▶ **WHAT NEEDS TO BE DONE**
Drop all images. Then write out each line below exactly as given.

▶ **THE DATA**
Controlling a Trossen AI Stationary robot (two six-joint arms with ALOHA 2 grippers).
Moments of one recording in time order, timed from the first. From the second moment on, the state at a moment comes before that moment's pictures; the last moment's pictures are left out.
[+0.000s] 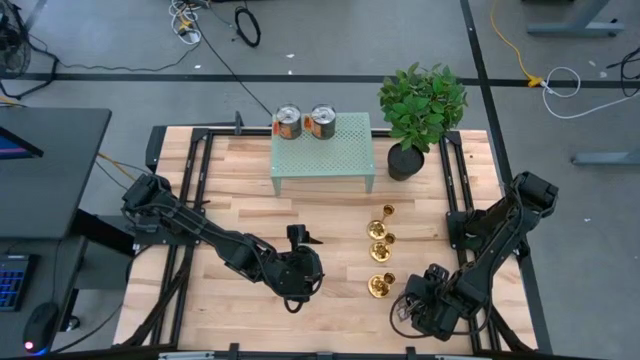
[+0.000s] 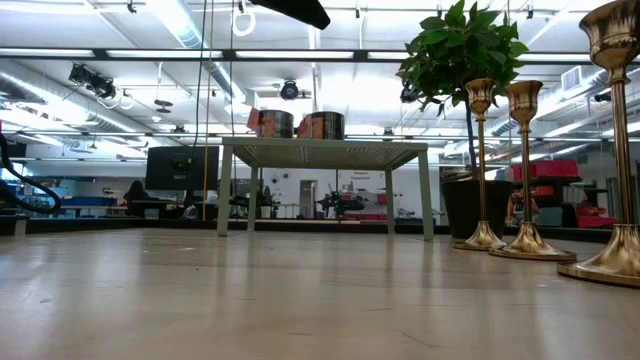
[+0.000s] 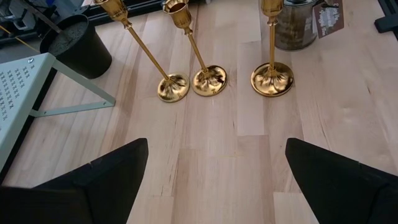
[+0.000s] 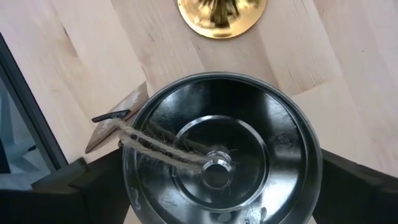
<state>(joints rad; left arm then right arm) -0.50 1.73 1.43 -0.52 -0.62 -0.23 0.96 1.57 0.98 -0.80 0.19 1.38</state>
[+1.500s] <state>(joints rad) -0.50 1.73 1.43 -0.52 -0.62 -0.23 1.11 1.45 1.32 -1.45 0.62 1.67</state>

▶ **EXERCISE SOLUTION**
Controlling a Trossen AI Stationary robot (two six-joint arms with ALOHA 2 grippers).
Moments of one recording in time order, timed from the first. From the second moment on, the state at a moment comes before that moment's pictures; the last moment's pictures are left out.
[+0.000s] 
[+0.000s] 
[+0.000s] 
[+0.000s] 
<state>(joints rad; left arm then right arm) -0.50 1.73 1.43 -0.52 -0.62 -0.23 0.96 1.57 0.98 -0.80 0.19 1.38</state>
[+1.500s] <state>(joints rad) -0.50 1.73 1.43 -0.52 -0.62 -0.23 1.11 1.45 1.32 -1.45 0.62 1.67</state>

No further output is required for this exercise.